Top of Extracted information

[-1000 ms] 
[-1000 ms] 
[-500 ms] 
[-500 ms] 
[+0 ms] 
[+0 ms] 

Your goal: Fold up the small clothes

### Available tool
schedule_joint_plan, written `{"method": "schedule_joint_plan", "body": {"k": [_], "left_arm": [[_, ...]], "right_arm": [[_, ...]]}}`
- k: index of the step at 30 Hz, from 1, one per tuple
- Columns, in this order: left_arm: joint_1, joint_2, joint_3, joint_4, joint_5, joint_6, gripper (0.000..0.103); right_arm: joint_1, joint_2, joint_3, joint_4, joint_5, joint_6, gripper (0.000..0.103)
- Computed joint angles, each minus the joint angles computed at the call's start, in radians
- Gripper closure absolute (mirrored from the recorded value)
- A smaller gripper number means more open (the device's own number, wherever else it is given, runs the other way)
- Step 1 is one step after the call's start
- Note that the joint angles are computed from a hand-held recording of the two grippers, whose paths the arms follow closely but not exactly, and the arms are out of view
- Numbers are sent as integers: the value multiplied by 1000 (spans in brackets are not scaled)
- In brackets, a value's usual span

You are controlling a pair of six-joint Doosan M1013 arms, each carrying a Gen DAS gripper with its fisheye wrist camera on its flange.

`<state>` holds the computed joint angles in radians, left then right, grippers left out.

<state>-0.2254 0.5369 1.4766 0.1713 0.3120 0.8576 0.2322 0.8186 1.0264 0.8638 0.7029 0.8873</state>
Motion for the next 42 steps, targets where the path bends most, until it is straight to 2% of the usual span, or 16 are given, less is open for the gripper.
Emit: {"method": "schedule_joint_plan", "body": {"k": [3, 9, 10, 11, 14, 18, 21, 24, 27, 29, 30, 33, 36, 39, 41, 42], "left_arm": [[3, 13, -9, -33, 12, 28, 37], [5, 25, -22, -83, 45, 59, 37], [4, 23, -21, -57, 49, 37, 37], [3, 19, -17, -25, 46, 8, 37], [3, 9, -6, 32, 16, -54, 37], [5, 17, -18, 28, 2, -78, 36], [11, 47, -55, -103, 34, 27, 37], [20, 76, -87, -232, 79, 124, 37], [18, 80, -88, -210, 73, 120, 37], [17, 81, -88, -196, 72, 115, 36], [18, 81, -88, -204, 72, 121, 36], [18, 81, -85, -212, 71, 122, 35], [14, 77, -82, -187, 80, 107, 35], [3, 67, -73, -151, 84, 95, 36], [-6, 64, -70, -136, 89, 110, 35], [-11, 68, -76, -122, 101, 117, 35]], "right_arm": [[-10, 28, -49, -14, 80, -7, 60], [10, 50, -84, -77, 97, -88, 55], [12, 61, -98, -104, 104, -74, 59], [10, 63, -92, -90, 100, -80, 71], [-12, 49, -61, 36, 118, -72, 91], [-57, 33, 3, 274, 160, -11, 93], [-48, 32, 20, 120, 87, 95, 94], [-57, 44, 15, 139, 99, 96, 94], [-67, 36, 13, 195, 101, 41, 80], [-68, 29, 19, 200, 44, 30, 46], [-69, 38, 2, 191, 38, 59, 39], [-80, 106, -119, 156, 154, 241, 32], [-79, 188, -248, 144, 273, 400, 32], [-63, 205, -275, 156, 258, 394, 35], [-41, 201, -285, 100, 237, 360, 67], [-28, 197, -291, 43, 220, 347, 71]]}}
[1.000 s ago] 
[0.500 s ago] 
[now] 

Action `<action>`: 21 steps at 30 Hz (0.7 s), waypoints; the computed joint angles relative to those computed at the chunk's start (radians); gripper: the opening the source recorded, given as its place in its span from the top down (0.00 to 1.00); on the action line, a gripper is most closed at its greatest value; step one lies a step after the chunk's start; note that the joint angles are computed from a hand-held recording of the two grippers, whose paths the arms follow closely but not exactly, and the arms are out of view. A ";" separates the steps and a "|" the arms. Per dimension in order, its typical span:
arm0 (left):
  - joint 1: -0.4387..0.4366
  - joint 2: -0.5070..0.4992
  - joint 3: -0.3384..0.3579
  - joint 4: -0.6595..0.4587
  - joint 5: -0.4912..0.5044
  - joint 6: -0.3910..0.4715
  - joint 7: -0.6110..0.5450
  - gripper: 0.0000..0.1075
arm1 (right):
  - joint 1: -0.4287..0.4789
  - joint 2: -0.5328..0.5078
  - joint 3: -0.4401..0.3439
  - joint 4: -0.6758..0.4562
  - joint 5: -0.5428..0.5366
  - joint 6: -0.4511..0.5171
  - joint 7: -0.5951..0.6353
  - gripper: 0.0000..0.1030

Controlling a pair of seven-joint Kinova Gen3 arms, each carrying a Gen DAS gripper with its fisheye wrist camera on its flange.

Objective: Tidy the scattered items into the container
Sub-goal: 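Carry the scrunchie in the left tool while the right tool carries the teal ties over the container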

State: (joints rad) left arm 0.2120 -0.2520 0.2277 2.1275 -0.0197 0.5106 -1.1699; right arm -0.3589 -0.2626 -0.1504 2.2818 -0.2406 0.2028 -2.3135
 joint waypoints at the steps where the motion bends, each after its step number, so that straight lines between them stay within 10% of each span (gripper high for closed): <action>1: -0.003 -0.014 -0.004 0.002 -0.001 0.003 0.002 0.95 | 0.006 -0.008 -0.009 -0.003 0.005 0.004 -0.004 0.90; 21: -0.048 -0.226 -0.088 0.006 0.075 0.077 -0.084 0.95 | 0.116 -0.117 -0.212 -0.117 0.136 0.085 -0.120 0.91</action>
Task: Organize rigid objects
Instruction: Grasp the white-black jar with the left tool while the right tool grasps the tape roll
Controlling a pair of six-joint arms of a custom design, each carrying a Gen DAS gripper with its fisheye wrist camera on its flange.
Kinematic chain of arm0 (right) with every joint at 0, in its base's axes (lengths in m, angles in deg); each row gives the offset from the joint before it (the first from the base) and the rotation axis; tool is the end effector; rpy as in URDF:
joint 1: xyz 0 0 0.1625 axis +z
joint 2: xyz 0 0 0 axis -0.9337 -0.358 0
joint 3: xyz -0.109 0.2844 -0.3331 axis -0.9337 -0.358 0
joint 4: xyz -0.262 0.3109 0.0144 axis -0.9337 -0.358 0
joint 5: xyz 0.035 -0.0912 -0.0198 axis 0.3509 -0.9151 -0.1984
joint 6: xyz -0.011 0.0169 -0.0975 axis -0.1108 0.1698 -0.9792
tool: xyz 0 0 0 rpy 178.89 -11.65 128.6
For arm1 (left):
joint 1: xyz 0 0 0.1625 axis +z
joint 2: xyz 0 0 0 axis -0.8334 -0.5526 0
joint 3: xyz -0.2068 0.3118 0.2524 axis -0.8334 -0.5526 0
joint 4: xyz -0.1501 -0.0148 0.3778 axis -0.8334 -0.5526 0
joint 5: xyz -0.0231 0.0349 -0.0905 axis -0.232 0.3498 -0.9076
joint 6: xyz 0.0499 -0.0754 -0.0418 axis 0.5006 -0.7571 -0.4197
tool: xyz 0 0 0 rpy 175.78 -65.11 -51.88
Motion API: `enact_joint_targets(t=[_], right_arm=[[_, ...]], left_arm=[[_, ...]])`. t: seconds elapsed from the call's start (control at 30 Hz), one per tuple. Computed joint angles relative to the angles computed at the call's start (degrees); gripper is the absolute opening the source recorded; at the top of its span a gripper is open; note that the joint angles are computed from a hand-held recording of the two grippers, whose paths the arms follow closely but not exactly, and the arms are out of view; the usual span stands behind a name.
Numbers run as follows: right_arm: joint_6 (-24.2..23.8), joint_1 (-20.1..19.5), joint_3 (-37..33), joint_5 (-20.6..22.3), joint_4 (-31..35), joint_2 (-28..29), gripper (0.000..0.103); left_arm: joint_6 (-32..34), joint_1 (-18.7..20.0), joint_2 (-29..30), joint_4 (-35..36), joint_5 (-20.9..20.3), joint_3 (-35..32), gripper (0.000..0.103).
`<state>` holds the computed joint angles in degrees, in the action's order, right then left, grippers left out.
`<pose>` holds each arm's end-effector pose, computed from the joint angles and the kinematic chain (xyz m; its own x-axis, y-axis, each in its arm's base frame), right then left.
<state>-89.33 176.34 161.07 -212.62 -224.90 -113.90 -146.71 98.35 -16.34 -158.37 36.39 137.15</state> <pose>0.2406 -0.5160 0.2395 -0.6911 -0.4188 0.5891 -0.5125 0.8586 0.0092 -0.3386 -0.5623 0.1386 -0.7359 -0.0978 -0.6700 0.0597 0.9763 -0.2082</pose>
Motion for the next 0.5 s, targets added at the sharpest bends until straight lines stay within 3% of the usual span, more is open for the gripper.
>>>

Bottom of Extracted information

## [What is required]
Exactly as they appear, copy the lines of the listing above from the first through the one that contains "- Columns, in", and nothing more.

## [Task answer]
[-1000 ms] 
[-1000 ms] 
[-500 ms] 
[-500 ms] 
[+0 ms] 
[+0 ms] 

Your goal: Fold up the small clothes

### Available tool
schedule_joint_plan, written `{"method": "schedule_joint_plan", "body": {"k": [_], "left_arm": [[_, ...]], "right_arm": [[_, ...]]}}`
- k: index of the step at 30 Hz, from 1, one per tuple
- Columns, in this order: left_arm: joint_1, joint_2, joint_3, joint_4, joint_5, joint_6, gripper (0.000..0.103); right_arm: joint_1, joint_2, joint_3, joint_4, joint_5, joint_6, gripper (0.000..0.103)

Nothing remains to be answered in this exercise.